# Finally I have it! The 1968 E10



## noboco.co (Nov 25, 2015)

Today just a short introduction 

My name is Kamil and here's my new project the 1968 BMW 2002, that I have always dreamed of.
It needs lots of love, but it will be worth it, I think.

Today only one photo, I will try to write a bit longer post tomorrow.

Cheers!


----------



## noboco.co (Nov 25, 2015)

I have always loved the look of the 02s, when the time finally came for me to buy my first classic car (excluding the old Fiat 126p) I knew what to look for.
I am from Poland, I didn't expect to find anything around here, so I was thinking about importing it from Netherlands or Germany.
After a couple days of looking through the classifieds I met with my friend for drinks and told him about my idea to buy an 02, to my surprise he knew a guy he owned a 1602 and was interested in selling it.
Funny thing is that he lives 2km from my house, so I immediately arranged a meeting with him.


This is what I saw:


----------



## noboco.co (Nov 25, 2015)

The car was basically abandoned. It is rusty and incomplete, but no bother, if you want something very bad, nothing can stop you ;-)

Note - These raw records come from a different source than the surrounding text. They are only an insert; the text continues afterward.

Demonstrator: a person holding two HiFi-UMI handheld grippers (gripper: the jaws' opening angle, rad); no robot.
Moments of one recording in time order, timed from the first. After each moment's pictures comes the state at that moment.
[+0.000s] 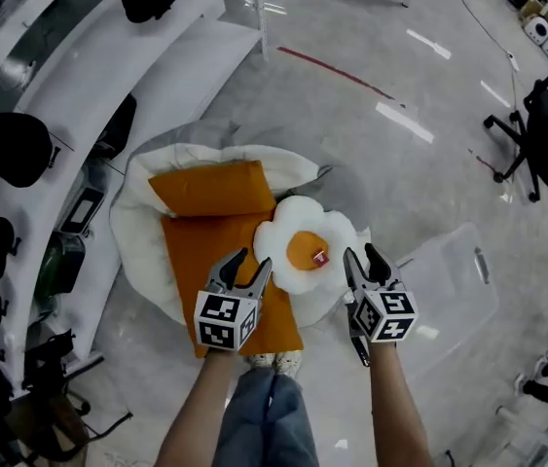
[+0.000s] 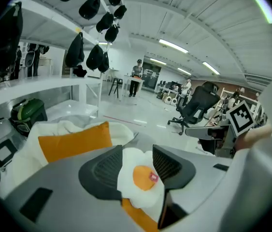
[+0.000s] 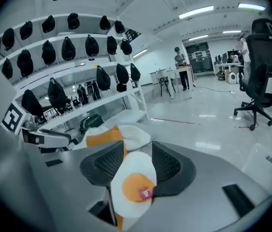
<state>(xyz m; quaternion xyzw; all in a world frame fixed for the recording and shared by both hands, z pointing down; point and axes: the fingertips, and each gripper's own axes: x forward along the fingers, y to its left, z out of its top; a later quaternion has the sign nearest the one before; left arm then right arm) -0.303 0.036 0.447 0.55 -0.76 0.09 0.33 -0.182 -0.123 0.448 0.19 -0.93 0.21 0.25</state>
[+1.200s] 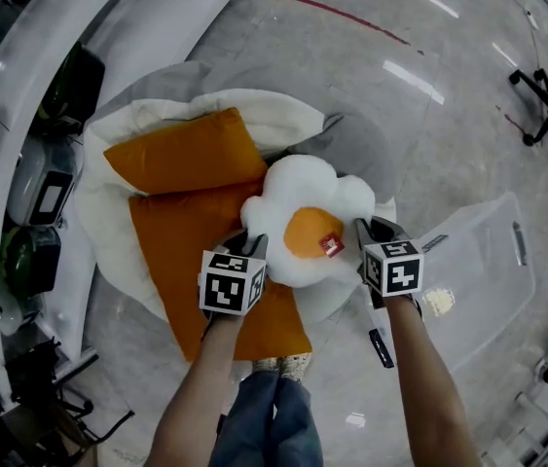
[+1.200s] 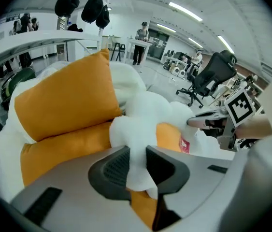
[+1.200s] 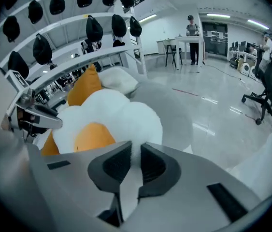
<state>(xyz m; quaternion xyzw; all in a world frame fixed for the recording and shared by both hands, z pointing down) -0.308 0.015 0.668 0.51 -0.70 0.18 0.47 -0.188 -0.154 0.687 0.14 -0.87 0.18 0.43</state>
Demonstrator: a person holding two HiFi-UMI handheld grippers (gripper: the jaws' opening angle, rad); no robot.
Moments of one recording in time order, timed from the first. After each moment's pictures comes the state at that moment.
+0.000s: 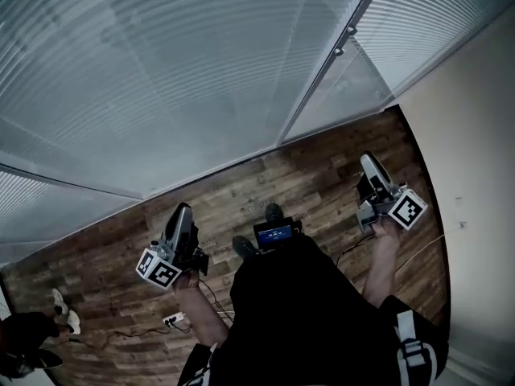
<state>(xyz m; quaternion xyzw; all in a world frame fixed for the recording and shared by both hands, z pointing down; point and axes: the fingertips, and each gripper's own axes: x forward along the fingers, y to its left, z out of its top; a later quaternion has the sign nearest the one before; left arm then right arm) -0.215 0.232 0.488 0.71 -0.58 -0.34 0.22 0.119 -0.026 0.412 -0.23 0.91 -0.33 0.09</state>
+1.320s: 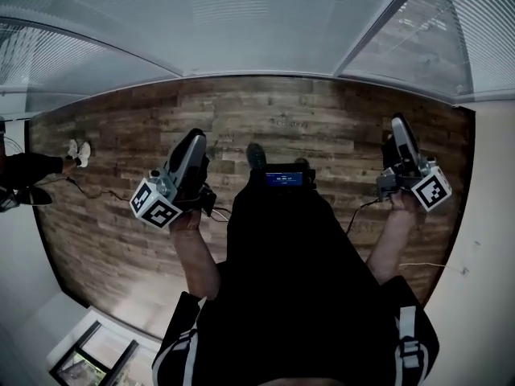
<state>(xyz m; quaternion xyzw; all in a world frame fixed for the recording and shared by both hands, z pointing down) -0.054 0.256 0.430 0.64 -0.69 -0.28 0.19 0.175 -0.057 0.468 -0.06 0.91 -0.40 0.06</state>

That was only the outside of the car. The insides, well.. that's a whole other story. 

It has some cool parts installed:
- new suspension (with Bilstein dampers  )
- new brakes
- new 5-speed transmission
- 2 refurbished Webers ( maybe you will be able to tell me something more about them)
- and the King of Hearts- rebuilt, fresh and tuned 2.0 engine )))


----------



## uter (Jan 6, 2002)

Cool project! Way to save a classic bimmer.


----------



## noboco.co (Nov 25, 2015)

Thanks!

I am working on a couple of mock-ups for how the car should look 
Let me know what you think.


----------



## Nigel720 (Jan 4, 2014)

Nice to see a classic being bought back to life again. They are getting harder to find by the day.


----------



## noboco.co (Nov 25, 2015)

Thanks Nigel720

I transported my car to the workshop this week. I'm going to visit it on Monday, we will see how it goes


----------